▶ _Source records_
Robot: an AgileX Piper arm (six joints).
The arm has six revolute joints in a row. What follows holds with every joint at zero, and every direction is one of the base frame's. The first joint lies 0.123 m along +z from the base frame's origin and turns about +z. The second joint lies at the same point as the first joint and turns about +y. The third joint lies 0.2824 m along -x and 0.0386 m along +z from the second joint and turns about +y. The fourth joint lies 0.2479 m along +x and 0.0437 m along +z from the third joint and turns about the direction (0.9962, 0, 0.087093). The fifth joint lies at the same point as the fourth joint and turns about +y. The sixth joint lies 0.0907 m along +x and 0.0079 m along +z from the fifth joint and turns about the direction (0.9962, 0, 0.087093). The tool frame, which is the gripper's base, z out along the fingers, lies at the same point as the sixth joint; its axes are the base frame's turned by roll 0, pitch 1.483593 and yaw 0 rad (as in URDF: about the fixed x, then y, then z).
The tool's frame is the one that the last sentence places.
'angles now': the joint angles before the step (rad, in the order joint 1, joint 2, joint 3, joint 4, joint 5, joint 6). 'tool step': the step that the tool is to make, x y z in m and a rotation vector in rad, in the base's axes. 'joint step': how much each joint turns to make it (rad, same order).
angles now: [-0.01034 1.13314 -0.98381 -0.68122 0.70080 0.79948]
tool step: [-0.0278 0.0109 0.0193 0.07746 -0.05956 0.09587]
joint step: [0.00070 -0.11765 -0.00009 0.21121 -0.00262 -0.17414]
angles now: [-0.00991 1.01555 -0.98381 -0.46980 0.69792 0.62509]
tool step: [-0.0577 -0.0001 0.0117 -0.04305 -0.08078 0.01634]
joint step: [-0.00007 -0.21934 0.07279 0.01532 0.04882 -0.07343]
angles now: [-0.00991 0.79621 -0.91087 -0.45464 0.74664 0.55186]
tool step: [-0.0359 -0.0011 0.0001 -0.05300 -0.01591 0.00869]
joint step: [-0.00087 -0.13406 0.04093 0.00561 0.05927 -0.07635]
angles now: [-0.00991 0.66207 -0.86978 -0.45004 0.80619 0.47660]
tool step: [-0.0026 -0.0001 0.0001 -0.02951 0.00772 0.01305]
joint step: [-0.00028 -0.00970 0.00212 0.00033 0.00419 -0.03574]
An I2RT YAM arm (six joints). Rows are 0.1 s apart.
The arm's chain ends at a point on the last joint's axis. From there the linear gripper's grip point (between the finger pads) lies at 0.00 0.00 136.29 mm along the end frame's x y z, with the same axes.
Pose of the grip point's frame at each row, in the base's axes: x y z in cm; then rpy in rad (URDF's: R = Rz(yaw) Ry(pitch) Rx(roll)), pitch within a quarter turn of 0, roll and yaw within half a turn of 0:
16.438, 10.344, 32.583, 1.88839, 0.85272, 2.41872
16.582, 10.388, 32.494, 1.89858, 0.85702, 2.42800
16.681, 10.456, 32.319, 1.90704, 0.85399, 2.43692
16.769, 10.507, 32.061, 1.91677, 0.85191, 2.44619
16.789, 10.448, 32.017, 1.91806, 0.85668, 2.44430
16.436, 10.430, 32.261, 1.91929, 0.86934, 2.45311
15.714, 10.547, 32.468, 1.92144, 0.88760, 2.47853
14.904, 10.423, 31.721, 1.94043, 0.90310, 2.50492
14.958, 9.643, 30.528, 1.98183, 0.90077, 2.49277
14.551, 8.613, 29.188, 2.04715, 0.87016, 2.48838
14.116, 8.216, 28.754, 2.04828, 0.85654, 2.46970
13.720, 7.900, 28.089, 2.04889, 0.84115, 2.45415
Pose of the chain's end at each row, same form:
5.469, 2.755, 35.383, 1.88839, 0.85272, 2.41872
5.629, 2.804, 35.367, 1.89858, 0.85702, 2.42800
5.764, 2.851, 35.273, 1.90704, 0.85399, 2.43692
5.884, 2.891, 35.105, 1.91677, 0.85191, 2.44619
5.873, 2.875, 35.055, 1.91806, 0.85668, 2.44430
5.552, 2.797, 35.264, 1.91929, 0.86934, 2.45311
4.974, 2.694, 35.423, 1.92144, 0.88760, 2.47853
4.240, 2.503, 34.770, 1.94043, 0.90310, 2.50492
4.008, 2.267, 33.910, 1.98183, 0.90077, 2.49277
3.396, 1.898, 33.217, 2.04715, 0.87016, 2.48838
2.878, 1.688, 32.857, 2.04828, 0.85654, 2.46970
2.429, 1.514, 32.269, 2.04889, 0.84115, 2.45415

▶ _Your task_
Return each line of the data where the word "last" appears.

▶ _Solution for this exercise_
The tool's frame is the one that the last sentence places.
The arm's chain ends at a point on the last joint's axis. From there the linear gripper's grip point (between the finger pads) lies at 0.00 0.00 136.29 mm along the end frame's x y z, with the same axes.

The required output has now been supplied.